They All Sink Down Here: ‘Stephen King’s It’ Remake Loses Director

 

If you were eagerly looking forward to seeing Cary Fukunaga’s two-part feature film adaptation of Stephen King’s IT in theaters – or at all – we’ve got some bad news for you. Not only has the True Detective director abandoned the production of IT just three weeks before the scheduled start of production, but Stephen King has already tweeted the disappointing news that the whole film is dead.
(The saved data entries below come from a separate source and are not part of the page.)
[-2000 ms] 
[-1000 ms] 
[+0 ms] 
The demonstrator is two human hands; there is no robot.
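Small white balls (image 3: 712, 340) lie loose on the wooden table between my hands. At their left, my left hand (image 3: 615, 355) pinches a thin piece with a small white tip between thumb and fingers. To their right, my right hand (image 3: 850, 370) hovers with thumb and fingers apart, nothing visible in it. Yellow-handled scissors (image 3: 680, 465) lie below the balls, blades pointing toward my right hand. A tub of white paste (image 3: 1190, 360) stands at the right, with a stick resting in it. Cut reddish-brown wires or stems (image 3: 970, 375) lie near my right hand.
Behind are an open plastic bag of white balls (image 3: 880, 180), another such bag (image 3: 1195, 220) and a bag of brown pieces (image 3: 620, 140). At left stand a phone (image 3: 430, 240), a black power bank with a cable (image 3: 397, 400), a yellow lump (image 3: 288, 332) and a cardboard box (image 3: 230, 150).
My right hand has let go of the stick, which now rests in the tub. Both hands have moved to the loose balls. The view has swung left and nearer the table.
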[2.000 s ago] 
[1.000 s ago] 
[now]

The ambitious adaptation of Stephen King’s 1986 novel was set to star Will Poulter (We’re the Millers) as Pennywise the Clown, the supernatural bogeyman of Derry, MN who tormented young children with their greatest fears. Like the 1990s TV mini-series, the film was scheduled to be released in two parts, one featuring the cast as children, the other as adults who return to Derry to finish their fight with Pennywise once and for all.

Hollywood Reporter claims that Cary Fukunaga’s departure was over budgetary disputes. New Line Cinema had green lit the first film with a $30 million budget, but Fukunaga’s most recent drafts of the screenplay would have cost significantly more. The second film in the series was slated to be a more expensive production.

Productions fall apart all the time in the studio system, but the fact that this adaptation of Stephen King’s popular novel came so close to going in front of the cameras is bound to be frustrating for Fukunaga, and especially Will Poulter, who seemed to be in a position to dramatically refocus his career by playing against type as one of horror’s most iconic villains. CraveOnline wishes them the best.